• Task directions
Would you please output the data exactly, omitting no line?

• Records
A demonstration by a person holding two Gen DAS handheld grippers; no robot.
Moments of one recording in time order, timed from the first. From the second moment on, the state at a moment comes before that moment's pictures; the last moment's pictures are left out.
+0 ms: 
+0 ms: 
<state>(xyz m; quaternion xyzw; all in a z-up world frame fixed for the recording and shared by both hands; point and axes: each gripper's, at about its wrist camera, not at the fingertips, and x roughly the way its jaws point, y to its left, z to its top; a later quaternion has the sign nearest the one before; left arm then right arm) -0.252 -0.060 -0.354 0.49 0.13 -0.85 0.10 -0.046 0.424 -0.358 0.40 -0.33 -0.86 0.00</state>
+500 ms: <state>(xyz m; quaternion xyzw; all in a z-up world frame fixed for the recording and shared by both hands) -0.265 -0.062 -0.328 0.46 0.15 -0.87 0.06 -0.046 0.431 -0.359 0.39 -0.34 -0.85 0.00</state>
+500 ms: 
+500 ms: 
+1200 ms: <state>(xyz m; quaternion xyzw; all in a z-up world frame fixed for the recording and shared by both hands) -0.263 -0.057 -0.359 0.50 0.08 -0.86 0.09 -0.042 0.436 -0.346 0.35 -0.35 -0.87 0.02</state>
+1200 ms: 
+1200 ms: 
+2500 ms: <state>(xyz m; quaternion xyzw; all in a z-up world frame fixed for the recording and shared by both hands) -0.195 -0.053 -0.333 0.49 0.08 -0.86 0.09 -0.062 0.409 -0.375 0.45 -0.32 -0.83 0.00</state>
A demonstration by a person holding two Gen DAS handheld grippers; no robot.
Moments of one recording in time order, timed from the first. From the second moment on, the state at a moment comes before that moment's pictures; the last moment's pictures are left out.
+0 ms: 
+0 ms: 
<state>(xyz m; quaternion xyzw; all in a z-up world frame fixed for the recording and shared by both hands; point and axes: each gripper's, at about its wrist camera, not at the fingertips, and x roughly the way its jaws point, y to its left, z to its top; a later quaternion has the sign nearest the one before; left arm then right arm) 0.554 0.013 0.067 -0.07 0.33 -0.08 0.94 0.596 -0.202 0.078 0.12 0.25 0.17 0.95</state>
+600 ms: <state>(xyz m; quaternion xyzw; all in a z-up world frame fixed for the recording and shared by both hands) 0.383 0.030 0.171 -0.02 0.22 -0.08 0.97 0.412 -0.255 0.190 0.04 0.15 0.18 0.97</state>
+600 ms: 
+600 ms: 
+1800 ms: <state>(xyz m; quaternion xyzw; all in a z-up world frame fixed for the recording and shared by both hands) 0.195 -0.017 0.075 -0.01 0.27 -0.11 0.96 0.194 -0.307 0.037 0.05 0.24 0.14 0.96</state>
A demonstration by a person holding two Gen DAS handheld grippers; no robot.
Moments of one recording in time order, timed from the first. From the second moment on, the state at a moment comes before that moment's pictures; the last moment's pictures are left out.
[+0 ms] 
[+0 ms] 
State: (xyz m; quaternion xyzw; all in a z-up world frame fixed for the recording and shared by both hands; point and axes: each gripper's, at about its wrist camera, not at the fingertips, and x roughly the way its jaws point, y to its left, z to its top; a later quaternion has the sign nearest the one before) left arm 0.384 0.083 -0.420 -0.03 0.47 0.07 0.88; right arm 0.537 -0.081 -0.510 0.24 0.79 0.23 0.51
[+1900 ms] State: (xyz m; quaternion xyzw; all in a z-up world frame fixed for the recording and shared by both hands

• Written answer
A demonstration by a person holding two Gen DAS handheld grippers; no robot.
Moments of one recording in time order, timed from the first. From the second moment on, the state at a moment comes before that moment's pictures; the last moment's pictures are left out.
+0 ms: 
+0 ms: 
<state>(xyz m; quaternion xyzw; all in a z-up world frame fixed for the recording and shared by both hands; point and axes: each gripper's, at about its wrist camera, not at the fingertips, and x roughly the way its jaws point, y to its left, z to its top; a later quaternion has the sign nearest the one before; left arm then right arm) -0.252 -0.060 -0.354 0.49 0.13 -0.85 0.10 -0.046 0.424 -0.358 0.40 -0.33 -0.86 0.00</state>
+500 ms: <state>(xyz m; quaternion xyzw; all in a z-up world frame fixed for the recording and shared by both hands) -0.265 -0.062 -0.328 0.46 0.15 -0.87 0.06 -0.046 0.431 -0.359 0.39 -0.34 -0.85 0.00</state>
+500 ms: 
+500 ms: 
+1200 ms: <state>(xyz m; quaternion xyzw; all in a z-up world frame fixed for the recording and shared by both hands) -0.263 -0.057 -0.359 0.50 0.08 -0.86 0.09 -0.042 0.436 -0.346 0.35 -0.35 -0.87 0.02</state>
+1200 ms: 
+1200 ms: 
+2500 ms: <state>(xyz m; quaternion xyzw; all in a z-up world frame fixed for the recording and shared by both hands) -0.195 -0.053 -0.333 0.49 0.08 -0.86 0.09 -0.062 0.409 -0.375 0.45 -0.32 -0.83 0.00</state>
A demonstration by a person holding two Gen DAS handheld grippers; no robot.
Moments of one recording in time order, timed from the first. From the second moment on, the state at a moment comes before that moment's pictures; the last moment's pictures are left out.
+0 ms: 
+0 ms: 
<state>(xyz m; quaternion xyzw; all in a z-up world frame fixed for the recording and shared by both hands; point and axes: each gripper's, at about its wrist camera, not at the fingertips, and x roughly the way its jaws point, y to its left, z to its top; a later quaternion has the sign nearest the one before; left arm then right arm) 0.554 0.013 0.067 -0.07 0.33 -0.08 0.94 0.596 -0.202 0.078 0.12 0.25 0.17 0.95</state>
+600 ms: <state>(xyz m; quaternion xyzw; all in a z-up world frame fixed for the recording and shared by both hands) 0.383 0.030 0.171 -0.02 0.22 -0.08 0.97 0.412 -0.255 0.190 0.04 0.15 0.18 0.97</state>
+600 ms: 
+600 ms: 
+1800 ms: <state>(xyz m; quaternion xyzw; all in a z-up world frame fixed for the recording and shared by both hands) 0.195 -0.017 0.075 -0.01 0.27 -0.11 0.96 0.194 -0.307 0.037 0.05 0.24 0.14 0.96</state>
A demonstration by a person holding two Gen DAS handheld grippers; no robot.
Moments of one recording in time order, timed from the first. From the second moment on, the state at a moment comes before that moment's pictures; the last moment's pictures are left out.
[+0 ms] 
[+0 ms] 
State: (xyz m; quaternion xyzw; all in a z-up world frame fixed for the recording and shared by both hands; point and axes: each gripper's, at about its wrist camera, not at the fingertips, and x roughly the way its jaws point, y to its left, z to its top; a later quaternion has the sign nearest the one before) left arm 0.384 0.083 -0.420 -0.03 0.47 0.07 0.88; right arm 0.537 -0.081 -0.510 0.24 0.79 0.23 0.51
[+1900 ms] State: (xyz m; quaternion xyzw; all in a z-up world frame fixed for the recording and shared by both hands

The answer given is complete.